▶ Problem requirements: Go through the material and copy each line that includes "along".

▶ Records shown:
-.-.-

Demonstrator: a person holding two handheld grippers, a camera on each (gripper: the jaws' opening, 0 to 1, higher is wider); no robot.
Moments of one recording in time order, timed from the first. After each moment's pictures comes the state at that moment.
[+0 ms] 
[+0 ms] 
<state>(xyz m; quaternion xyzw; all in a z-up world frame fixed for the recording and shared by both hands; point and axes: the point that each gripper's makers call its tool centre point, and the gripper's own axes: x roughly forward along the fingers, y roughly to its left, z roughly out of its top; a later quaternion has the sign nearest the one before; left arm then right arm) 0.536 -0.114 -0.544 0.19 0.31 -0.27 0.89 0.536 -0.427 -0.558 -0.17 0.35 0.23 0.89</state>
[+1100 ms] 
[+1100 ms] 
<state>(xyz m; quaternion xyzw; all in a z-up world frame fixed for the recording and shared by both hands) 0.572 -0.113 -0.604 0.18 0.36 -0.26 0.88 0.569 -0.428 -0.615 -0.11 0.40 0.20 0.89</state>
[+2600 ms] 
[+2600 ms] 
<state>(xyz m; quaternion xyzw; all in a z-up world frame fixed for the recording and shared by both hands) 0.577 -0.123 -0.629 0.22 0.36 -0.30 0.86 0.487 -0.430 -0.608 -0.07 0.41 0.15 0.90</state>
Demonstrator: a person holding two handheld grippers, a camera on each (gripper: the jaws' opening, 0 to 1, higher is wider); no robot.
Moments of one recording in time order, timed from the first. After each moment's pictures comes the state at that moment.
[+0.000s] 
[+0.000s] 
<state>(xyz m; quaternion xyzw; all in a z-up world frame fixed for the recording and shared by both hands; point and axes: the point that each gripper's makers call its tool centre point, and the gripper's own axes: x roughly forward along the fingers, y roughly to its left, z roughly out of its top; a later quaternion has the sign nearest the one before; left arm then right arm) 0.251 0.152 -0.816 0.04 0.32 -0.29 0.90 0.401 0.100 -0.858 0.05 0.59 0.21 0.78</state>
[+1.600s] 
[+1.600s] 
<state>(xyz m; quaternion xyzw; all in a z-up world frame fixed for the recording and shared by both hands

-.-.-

▶ Answer area:
<state>(xyz m; quaternion xyzw; all in a z-up world frame fixed for the recording and shared by both hands; point and axes: the point that each gripper's makers call its tool centre point, and the gripper's own axes: x roughly forward along the fingers, y roughly to its left, z roughly out of its top; a later quaternion has the sign nearest the one before; left arm then right arm) 0.536 -0.114 -0.544 0.19 0.31 -0.27 0.89 0.536 -0.427 -0.558 -0.17 0.35 0.23 0.89</state>
<state>(xyz m; quaternion xyzw; all in a z-up world frame fixed for the recording and shared by both hands; point and axes: the point that each gripper's makers call its tool centre point, and the gripper's own axes: x roughly forward along the fingers, y roughly to its left, z roughly out of its top; a later quaternion has the sign nearest the one before; left arm then right arm) 0.251 0.152 -0.816 0.04 0.32 -0.29 0.90 0.401 0.100 -0.858 0.05 0.59 0.21 0.78</state>

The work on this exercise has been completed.